What you should do: Say how many lines in the records hold "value". Nothing but the number should be given.

Dataset items:
Start of Block

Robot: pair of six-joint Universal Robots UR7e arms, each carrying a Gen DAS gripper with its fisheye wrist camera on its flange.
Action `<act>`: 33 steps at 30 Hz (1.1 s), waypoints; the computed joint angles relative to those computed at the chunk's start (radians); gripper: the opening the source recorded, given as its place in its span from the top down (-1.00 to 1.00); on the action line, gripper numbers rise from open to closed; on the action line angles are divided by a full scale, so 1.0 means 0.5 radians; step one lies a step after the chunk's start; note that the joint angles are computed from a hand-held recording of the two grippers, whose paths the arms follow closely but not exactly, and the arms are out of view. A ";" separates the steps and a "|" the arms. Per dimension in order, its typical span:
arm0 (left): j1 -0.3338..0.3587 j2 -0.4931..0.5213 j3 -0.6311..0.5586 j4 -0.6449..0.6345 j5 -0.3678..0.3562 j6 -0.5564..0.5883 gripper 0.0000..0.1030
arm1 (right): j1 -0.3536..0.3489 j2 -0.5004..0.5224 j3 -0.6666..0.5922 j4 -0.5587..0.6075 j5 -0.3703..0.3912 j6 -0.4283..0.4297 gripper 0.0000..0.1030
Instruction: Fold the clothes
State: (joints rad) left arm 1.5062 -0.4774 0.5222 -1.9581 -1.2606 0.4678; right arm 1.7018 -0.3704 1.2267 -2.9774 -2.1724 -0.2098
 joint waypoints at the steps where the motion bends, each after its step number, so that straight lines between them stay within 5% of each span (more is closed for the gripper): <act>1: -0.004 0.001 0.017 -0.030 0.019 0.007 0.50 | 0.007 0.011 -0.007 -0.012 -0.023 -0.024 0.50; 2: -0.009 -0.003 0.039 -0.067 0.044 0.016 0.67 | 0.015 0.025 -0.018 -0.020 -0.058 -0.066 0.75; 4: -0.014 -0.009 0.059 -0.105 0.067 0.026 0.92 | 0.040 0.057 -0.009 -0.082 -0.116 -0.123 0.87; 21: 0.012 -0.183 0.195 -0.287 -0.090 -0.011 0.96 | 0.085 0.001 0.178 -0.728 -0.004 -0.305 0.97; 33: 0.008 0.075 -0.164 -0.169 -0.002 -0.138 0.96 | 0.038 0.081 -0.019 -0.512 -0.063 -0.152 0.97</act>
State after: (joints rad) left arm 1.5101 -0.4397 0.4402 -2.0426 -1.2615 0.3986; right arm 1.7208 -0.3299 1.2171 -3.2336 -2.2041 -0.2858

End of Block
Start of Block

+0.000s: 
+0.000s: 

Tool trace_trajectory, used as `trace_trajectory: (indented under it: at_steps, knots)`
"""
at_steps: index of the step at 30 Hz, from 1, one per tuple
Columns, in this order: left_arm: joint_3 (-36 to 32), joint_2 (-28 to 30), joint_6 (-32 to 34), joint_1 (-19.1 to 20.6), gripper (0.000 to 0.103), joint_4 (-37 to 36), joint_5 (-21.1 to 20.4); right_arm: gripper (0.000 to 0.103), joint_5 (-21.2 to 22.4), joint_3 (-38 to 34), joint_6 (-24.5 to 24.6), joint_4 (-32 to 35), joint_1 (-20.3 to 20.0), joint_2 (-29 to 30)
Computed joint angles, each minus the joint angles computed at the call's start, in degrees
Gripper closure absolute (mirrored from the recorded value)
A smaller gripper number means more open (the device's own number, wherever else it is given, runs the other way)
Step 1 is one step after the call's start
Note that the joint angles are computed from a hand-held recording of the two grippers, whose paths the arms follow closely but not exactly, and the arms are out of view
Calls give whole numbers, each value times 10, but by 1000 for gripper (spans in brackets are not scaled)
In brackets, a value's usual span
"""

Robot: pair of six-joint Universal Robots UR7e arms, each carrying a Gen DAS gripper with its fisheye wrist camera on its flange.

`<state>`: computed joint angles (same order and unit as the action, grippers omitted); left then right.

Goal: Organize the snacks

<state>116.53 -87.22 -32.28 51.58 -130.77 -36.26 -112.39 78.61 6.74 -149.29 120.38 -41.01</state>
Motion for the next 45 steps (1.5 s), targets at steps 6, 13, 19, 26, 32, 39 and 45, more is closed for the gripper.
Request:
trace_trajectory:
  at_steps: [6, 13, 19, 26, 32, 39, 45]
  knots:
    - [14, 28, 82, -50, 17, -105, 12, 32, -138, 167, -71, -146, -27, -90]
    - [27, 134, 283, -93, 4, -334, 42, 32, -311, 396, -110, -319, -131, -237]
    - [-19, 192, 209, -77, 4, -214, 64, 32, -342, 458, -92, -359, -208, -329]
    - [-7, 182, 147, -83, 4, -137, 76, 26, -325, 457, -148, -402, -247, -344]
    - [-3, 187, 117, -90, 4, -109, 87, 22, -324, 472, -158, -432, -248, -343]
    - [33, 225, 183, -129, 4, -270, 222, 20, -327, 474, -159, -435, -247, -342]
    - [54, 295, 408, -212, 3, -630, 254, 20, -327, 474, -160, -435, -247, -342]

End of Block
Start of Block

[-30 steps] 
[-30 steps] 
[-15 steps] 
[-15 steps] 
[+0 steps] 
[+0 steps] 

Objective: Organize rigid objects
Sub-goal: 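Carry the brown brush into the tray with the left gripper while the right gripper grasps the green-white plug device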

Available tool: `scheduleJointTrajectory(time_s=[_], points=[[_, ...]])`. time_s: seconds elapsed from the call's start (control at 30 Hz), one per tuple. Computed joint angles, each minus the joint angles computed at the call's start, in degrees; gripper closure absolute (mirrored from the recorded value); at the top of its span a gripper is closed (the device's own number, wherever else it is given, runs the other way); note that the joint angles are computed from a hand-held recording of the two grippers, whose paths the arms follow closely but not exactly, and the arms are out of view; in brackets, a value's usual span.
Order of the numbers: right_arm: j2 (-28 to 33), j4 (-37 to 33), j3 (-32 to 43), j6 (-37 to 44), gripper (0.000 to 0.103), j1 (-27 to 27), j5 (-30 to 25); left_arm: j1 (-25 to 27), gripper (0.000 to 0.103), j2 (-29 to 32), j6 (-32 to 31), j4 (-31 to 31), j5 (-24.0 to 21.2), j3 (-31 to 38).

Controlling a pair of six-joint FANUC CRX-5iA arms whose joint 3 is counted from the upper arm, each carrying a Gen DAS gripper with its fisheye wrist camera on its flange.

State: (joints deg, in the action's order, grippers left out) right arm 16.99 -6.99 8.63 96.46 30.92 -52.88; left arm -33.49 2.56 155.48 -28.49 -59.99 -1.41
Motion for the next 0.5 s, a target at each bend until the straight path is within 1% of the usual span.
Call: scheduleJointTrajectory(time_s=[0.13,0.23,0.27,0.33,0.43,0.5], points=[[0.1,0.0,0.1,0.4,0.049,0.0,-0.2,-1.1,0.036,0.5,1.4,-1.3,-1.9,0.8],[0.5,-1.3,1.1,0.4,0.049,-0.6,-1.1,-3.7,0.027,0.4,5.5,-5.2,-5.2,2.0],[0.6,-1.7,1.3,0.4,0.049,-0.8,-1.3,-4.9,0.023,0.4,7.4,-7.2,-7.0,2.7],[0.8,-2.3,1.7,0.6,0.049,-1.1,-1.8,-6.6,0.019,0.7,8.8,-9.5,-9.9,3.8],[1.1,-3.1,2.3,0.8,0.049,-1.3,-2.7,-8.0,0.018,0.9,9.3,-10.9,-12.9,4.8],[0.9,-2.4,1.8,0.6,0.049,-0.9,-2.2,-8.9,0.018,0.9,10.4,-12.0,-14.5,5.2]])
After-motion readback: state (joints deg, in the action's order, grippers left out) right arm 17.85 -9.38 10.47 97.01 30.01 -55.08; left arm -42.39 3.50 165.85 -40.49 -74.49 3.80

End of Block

Solution: 4